Activity: Lines from the one containing "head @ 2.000" through the last one in the data below: write them out word for word, and only them.
==== Data supplied ====
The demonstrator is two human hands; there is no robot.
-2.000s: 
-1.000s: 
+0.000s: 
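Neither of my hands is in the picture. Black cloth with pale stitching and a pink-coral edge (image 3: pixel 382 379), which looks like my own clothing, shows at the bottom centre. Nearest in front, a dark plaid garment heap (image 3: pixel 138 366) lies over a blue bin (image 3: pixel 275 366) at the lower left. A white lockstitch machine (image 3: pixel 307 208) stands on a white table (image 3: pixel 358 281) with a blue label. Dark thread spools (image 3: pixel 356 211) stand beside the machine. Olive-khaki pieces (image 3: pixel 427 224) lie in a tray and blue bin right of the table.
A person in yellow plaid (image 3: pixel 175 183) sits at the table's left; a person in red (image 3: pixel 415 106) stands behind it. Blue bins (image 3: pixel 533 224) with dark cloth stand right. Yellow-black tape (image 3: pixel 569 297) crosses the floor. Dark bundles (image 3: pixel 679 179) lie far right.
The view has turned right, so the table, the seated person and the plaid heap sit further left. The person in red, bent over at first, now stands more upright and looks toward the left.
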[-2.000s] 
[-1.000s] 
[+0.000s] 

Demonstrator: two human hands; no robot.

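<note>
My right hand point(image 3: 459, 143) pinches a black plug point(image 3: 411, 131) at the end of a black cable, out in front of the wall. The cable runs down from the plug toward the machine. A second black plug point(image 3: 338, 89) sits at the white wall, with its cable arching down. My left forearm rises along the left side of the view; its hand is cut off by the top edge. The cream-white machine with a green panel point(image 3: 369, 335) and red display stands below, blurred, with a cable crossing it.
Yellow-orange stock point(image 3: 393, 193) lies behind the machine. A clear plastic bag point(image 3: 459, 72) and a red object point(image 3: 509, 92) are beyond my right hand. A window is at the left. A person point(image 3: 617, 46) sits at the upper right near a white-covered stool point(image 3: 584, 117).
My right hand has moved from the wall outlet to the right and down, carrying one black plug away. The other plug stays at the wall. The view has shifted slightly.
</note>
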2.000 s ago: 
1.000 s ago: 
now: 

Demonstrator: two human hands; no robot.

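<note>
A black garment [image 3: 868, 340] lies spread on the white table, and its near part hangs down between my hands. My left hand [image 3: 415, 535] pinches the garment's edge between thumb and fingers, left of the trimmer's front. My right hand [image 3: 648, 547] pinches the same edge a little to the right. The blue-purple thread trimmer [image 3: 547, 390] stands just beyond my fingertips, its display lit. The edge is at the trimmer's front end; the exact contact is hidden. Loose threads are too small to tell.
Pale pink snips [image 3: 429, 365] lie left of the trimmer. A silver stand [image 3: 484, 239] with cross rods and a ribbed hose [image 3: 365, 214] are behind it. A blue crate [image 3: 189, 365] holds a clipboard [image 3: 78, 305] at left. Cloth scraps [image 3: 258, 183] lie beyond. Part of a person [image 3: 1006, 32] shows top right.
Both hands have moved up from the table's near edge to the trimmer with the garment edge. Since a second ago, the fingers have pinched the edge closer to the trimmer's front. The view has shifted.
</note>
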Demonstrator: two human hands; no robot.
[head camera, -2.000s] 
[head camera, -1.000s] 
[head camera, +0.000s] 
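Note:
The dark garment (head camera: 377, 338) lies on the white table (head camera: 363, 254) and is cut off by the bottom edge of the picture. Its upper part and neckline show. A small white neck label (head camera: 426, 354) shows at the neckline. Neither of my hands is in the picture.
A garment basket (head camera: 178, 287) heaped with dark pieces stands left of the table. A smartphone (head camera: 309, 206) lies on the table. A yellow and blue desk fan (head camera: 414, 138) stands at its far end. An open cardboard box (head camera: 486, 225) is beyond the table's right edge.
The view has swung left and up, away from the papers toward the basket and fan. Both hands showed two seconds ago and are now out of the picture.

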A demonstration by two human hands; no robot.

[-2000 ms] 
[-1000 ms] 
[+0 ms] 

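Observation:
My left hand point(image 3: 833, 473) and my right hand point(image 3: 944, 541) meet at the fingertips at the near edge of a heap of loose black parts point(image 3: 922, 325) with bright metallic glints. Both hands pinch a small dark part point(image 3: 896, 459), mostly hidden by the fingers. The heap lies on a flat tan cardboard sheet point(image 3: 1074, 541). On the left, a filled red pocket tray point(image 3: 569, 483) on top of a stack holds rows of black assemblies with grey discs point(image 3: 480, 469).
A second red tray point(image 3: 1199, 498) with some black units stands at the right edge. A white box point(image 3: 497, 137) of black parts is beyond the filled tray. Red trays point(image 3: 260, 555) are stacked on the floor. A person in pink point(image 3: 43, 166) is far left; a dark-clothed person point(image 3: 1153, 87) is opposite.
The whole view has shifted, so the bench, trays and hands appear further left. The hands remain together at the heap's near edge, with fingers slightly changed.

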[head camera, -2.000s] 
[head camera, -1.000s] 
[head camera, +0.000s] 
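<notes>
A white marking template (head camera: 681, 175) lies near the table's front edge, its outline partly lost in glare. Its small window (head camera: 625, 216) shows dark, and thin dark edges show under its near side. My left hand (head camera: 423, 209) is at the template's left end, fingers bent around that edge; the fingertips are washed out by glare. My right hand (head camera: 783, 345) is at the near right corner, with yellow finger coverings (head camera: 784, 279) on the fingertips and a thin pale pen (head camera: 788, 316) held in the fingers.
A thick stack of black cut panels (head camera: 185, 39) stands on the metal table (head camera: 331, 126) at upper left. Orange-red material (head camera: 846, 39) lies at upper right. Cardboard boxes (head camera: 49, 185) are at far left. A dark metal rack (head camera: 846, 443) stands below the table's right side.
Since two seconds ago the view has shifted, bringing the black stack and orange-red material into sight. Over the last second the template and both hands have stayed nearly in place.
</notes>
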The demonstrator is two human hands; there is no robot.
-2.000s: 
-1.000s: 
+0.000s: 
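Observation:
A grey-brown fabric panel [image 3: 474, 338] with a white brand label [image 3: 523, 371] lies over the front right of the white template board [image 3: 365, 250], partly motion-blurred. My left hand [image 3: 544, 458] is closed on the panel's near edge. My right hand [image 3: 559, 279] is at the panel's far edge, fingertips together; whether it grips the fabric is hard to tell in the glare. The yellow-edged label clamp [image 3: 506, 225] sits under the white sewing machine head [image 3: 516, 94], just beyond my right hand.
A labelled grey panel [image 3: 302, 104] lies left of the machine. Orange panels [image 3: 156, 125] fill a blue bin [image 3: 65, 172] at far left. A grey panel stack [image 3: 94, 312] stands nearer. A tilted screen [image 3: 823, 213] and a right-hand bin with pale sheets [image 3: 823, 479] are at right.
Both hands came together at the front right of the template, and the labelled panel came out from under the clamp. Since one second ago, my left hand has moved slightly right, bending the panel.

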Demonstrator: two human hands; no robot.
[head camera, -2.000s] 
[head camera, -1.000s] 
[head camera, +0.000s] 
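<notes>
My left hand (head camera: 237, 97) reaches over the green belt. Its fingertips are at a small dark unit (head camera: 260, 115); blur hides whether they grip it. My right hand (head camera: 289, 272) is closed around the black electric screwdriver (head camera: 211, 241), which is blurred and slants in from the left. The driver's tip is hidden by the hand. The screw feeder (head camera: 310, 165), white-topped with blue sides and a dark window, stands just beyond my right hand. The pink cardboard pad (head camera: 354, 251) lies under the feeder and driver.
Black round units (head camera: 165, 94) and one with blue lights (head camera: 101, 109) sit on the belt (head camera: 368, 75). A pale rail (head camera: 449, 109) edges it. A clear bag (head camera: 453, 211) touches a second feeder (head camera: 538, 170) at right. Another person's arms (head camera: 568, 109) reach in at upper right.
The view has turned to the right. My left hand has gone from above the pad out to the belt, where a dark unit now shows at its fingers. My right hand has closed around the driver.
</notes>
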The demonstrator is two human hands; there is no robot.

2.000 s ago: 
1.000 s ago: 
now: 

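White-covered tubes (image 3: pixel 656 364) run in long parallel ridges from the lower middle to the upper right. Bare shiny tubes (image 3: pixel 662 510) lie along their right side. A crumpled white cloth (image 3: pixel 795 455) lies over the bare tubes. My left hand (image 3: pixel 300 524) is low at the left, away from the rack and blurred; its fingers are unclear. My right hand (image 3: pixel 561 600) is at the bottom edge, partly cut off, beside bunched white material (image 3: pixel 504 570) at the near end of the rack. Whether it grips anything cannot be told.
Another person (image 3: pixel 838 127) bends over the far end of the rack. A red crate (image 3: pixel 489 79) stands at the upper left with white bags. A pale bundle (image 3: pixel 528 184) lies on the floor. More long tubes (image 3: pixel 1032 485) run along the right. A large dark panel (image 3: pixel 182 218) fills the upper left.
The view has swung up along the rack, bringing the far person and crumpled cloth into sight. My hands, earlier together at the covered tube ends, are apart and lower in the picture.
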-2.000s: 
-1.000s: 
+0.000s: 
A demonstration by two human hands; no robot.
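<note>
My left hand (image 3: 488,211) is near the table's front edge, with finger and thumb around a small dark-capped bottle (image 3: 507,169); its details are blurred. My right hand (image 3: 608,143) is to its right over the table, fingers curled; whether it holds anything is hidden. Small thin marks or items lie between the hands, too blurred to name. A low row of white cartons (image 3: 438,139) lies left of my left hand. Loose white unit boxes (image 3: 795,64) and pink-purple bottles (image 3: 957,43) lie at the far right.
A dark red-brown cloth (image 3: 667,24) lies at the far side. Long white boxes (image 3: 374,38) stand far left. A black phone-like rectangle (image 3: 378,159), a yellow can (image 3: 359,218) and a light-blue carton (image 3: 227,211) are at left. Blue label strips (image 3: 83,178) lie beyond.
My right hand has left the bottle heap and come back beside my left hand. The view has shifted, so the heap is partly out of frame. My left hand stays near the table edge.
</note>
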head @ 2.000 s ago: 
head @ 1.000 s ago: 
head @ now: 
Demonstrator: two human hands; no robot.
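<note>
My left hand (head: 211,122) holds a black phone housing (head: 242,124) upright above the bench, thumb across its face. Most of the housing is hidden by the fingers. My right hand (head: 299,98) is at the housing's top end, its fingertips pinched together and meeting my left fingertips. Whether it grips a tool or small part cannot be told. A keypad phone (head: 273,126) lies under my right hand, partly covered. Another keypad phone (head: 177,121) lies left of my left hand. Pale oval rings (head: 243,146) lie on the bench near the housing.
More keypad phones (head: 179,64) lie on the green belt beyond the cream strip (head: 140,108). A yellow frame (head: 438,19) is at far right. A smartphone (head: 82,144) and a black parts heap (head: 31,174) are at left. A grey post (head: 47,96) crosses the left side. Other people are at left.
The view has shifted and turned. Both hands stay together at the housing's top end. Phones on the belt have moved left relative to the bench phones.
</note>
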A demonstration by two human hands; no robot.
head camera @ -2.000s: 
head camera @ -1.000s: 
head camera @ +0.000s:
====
Response:
head @ 2.000 s ago: 
head @ 1.000 s ago: 
head @ now: 
Demonstrator: two human hands; no robot.
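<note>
My left hand (head: 211,122) holds a black phone housing (head: 242,124) upright above the bench, thumb across its face. Most of the housing is hidden by the fingers. My right hand (head: 299,98) is at the housing's top end, its fingertips pinched together and meeting my left fingertips. Whether it grips a tool or small part cannot be told. A keypad phone (head: 273,126) lies under my right hand, partly covered. Another keypad phone (head: 177,121) lies left of my left hand. Pale oval rings (head: 243,146) lie on the bench near the housing.
More keypad phones (head: 179,64) lie on the green belt beyond the cream strip (head: 140,108). A yellow frame (head: 438,19) is at far right. A smartphone (head: 82,144) and a black parts heap (head: 31,174) are at left. A grey post (head: 47,96) crosses the left side. Other people are at left.
The view has shifted and turned. Both hands stay together at the housing's top end. Phones on the belt have moved left relative to the bench phones.
</note>
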A demonstration by two human hands; no robot.
head camera @ -2.000s: 
head camera @ -1.000s: 
head camera @ +0.000s:

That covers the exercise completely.